Era abril de 2002,y de la mano de su entonces jefe político Guillermo Amstutz, el día que se hizo diputado provincial copó la Legislatura y las zonas aledañas con una ruidosa movilización de militantes del PJ que lo terminaron alzando en hombros y nos regalaron a todos los periodistas que allí estábamos una foto para el recuerdo: Ciurca terminó todo desarropado entre la multitud y tocando el clásico bombo.

Años más tarde, con el ascenso de Néstor Kirchner al poder, el joven diputado se encargaría de darnos otras fotos que se fueron convirtiendo con el tiempo en todo un dato político.

"El Carlitos" Ciurca, siempre fue el único destinatario genuino del afecto kirchnerista, consecuencia de largas jornadas y asados compartidos con el entorno pingüino en Santa Cruz.

El hermano de Ciurca, Julio, fue secretario de Gobierno en el sur durante la época de K como gobernador de la provincia patagónica. 
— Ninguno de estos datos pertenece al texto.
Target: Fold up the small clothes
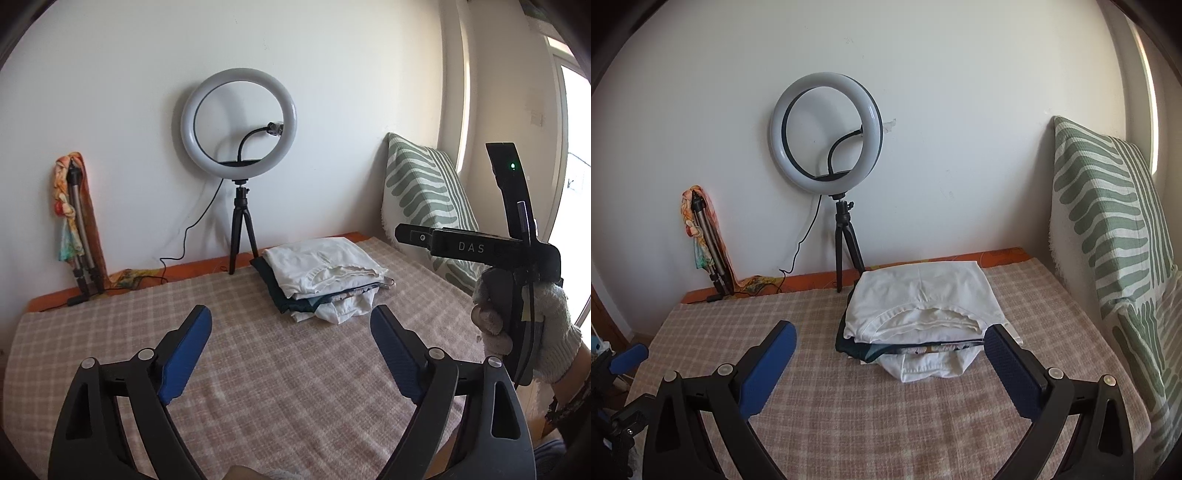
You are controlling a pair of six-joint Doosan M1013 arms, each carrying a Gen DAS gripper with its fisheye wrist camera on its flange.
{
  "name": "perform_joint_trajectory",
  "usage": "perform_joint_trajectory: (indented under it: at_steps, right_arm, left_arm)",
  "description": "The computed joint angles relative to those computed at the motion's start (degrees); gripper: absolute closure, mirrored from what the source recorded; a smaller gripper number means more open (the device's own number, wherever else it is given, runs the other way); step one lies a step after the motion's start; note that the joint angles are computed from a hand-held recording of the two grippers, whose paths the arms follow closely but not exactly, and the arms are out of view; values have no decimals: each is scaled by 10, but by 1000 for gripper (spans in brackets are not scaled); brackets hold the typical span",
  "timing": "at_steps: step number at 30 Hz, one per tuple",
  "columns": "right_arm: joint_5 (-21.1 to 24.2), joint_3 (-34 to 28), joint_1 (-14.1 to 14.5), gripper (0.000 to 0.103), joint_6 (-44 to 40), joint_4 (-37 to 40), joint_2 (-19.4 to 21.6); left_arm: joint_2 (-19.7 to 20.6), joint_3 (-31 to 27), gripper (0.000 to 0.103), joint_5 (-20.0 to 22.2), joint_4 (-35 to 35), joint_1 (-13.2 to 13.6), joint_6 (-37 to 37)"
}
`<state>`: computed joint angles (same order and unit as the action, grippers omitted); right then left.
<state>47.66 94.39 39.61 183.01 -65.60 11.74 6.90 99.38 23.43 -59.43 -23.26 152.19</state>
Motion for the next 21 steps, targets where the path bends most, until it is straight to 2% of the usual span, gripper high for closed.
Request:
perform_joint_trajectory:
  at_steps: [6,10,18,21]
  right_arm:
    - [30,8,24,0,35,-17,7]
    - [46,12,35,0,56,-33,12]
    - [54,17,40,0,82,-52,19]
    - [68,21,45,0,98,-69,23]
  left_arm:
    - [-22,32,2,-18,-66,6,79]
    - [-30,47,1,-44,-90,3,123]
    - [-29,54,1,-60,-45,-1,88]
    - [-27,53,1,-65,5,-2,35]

Entre 2003 y 2007, en cada visita presidencial a Mendoza, "El Carlitos" fue uno de los pocos (por no decir el único) de los dirigentes de todo el PJ mendocino que Kirchner trataba con afecto. Al resto, en público siempre los ninguneó. Y en privado directamente los despreciaba.

Entre ambos manejaban un código cada vez que Kirchner pisaba tierra cuyana. "¿Qué hacés culiado?, le decía secretamente Ciurca al oído presidencial.

Kirchner le palmeaba la cara y cariñosamente le respondía: "¡Qué hacés hijo de puta?"

Las dos anécdotas sirven para explicar, quizás, dos de los argumentos que tuvo Celso Jaque para designarlo en la cartera más difícil de su gobierno.
 
Ciurca tuvo poco y nada de experiencia tiene en el tema seguridad pública, salvo un paso fugaz por la presidencia de la Bicameral de Seguridad. Su trabajo legislativo tuvo que ver con cuestiones más vinculadas al aspecto social y a políticas de la niñez.

Tampoco su actividad legislativa fue destacada y se vio involucrado en un puñado de escandaletes judiciales como el caso de las coimas del transporte en el arranque de la gestión de Julio Cobos.

Incluso ya hay algunos  dispuestos a desenpolvar otras causas penales del ahora ministro, generadas en sus años mozos de correrías por Las Heras.

Una de ellas, revelan con malicia, tiene que ver con una persecusión por más de diez cuadras que le hizo la policía, que ahora él mismo va a controlar desde el lunes, y que terminó con el jóven Ciurca (tenía entonces 22 años) huyendo en contramo por una calle y a toda velocidad. 

Uno de sus exabruptos más recordados fue cuando, en medio de una fuerte controversia con la directora de General de Escuelas de la gestión Cobos, Emma Cunietti, llamó "pucherito" a la funcionaria que estaba cursando el octavo mes de embarazo.

Pero más allá de esto, el lasherino ostenta ese par de "virtudes" que no tuvo Juan Carlos Aguinaga para sostenerse más de cinco meses en el gobierno: es un peronista hecho y derecho y además es íntimo de Kirchner.

Una característica, esta última, muy escasa en el justicialismo nuestro. Ciurca tiene la cucarda de ser el primer kircnerista de Mendoza, cuando fundó "La Corriente peronista" a fines de los años '90, como primer desembarco K en la provincia.

Por aquellos años, también militaba junto a Juan Carlos Mazzón, hoy único y principal sostén político de Jaque a nivel nacional y verdadero cerebro de dónde salen todas las decisiones que luego procesa la cabeza del gobernador.

Aguinaga se fue pataleando porque la Nación lo boicoteó, no le atendían los teléfonos y, según su argumento para dar el portazo, no le aportaban los famosos $40 milones para la lucha contra el delito. Por sostener a Carlos Rico en su gabinete, se ganó enemigos internos en la Casa Rosada y dentro mismo del gabinete provincial.

Ciurca asume con el respaldo de los funcionarios de Jaque vinculados a los Derechos Humanos. Y tiene línea directa con Puerto Madero, allí mismo dónde, para mal de la provincia, parece haberse decidido el futuro de la seguridad en Mendoza.

¿Podrá él sí traer la plata?. Veremos si lo apoya su amigo.